You don't need all three every time. But running through it before sending will improve your first-attempt results significantly.

🔁

Iteration is not failure. Expert AI users iterate — they send a first prompt, evaluate the output, and follow up: "Make it shorter," "Less formal," "Expand the third option." Multi-turn conversations are often more productive than trying to write the perfect single prompt. Think of it as a dialogue, not a command.

Before and after: the same request, rewritten

The same request written at three levels of specificity. Notice how each version gives the prediction engine more to work with.

1

Typical first attempt

"Help me write a LinkedIn post."

The AI has no idea what topic, tone, audience, or goal you have. It guesses all of these. The result will be usable at best, forgettable always.

2

With role and context

"I'm a marketing manager who just completed a three-month AI implementation project at my company. Help me write a LinkedIn post about what we learned."

Better. But still no format spec, no audience, and "what we learned" is vague. Reasonable output — probably too long and too generic.

3

With role, context, and format

"I'm a marketing manager who just completed a three-month AI implementation project. The biggest lesson: the hardest part wasn't the technology — it was getting the team to change their workflows. Write a LinkedIn post that shares this insight for other managers going through the same thing. First-person narrative tone, start with a specific moment rather than a general statement, under 250 words."

Now the AI has enough to produce something genuinely useful on the first attempt.

Hands-On Exercise

Rewrite your weakest prompt

ClaudeChatGPTGemini

Think of a time you used AI and the result was disappointing — too generic, too long, wrong tone, missed the point. If nothing comes to mind, use one of the "weak" prompts from this lesson.
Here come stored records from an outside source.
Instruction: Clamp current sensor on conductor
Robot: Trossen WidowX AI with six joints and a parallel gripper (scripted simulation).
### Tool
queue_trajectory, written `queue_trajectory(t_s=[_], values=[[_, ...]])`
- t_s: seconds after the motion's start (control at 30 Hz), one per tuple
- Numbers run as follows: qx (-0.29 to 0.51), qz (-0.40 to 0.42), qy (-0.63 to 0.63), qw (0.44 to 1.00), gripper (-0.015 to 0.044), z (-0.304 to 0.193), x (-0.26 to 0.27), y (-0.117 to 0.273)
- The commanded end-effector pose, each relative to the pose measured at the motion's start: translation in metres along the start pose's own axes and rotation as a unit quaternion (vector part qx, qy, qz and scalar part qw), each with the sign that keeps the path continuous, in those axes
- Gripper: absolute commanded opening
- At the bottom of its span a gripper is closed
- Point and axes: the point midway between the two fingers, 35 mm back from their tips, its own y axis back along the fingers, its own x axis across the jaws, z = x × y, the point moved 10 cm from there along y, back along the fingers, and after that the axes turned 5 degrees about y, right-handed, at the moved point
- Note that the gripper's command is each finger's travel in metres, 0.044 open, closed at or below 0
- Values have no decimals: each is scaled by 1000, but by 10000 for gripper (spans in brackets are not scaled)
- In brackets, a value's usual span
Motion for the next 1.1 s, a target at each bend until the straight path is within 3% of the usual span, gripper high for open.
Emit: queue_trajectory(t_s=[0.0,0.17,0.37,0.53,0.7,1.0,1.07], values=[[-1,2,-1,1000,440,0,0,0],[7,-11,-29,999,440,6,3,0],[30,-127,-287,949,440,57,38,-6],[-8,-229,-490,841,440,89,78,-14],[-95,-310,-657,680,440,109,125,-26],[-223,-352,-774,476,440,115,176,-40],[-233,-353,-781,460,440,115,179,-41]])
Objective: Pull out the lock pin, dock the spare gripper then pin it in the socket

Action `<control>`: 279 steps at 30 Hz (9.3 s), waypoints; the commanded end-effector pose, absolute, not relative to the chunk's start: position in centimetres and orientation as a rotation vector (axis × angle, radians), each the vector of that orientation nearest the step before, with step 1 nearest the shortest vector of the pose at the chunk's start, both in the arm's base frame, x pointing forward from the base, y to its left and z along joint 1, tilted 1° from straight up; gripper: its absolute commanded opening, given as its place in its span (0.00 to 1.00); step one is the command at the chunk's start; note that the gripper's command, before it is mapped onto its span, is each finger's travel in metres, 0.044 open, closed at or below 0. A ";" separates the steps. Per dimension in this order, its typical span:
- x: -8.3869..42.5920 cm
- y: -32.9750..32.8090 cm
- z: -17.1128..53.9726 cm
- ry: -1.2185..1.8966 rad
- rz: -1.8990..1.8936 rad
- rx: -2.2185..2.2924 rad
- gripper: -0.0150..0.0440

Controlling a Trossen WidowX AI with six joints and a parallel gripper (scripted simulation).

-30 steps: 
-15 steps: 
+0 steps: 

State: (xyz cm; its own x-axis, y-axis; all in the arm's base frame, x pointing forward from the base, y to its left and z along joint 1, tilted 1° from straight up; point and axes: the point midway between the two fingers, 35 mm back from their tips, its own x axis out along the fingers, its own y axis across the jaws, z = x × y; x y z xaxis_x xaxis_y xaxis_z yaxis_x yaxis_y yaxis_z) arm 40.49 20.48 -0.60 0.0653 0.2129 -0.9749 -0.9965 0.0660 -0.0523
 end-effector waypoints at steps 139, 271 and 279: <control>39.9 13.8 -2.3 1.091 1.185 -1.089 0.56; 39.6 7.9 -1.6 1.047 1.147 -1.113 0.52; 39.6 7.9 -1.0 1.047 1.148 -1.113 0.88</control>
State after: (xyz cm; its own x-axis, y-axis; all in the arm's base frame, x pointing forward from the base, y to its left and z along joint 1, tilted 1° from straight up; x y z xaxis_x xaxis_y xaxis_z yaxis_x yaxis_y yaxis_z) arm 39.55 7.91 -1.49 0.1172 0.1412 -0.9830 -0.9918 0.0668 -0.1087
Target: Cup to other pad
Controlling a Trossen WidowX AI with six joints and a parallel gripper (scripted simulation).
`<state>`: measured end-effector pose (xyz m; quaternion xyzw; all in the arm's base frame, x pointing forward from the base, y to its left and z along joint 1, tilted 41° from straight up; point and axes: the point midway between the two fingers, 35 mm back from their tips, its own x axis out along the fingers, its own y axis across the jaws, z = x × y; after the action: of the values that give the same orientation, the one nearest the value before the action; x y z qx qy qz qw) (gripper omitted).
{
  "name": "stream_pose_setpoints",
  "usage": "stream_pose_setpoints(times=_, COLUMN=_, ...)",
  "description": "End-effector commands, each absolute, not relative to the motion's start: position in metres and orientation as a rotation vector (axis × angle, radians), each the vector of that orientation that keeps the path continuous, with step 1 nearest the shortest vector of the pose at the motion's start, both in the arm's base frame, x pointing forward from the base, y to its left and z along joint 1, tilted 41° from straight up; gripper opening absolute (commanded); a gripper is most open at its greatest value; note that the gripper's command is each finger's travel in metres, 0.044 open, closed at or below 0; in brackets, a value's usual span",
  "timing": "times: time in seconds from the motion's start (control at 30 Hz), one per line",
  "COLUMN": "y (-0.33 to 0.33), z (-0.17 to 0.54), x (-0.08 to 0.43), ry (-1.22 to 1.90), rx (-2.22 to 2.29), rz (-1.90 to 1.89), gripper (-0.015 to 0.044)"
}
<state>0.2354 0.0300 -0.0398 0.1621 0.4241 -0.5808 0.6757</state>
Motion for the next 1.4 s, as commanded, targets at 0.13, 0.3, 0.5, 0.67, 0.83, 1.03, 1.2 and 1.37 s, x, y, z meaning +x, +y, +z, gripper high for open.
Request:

Take that prompt and rewrite it three times, adding one element each time:

Rewrite 1 — Add a role

Start with: "You are a [role]..."

Rewrite 2 — Add context

Add: audience, constraints, background, what you've already tried.

Rewrite 3 — Add a format spec

Add: length, structure, tone, output style.

Try all three versions in an actual AI tool. Which changed the result most — the role, the context, or the format spec?

Don't try to write the perfect prompt on the first try. The goal is to notice what each element adds.
Active Recall

Before moving on — close this lesson and answer these from memory. Then come back and check. Testing yourself (not re-reading) is how this sticks.

1 What are the three fundamental elements of a well-structured prompt? Give a brief description of what each one does.
2 Write a before-and-after example of a prompt from your own work or life. What specific changes did you make, and why?
3 Why is iteration a normal and expected part of good AI use, not a sign that something went wrong?
Reflection
💭

Look back at your last three AI interactions. Without judging yourself, notice: did you provide a role? Did you give context? Did you specify the output format? What one habit, if you added it to every prompt, would most improve your results?

Key Takeaway

Effective prompts give AI a role, provide necessary context, and specify the desired output format. You are not asking a question — you are providing context to a prediction engine. Iteration is normal. The goal is better first attempts, not perfect first attempts.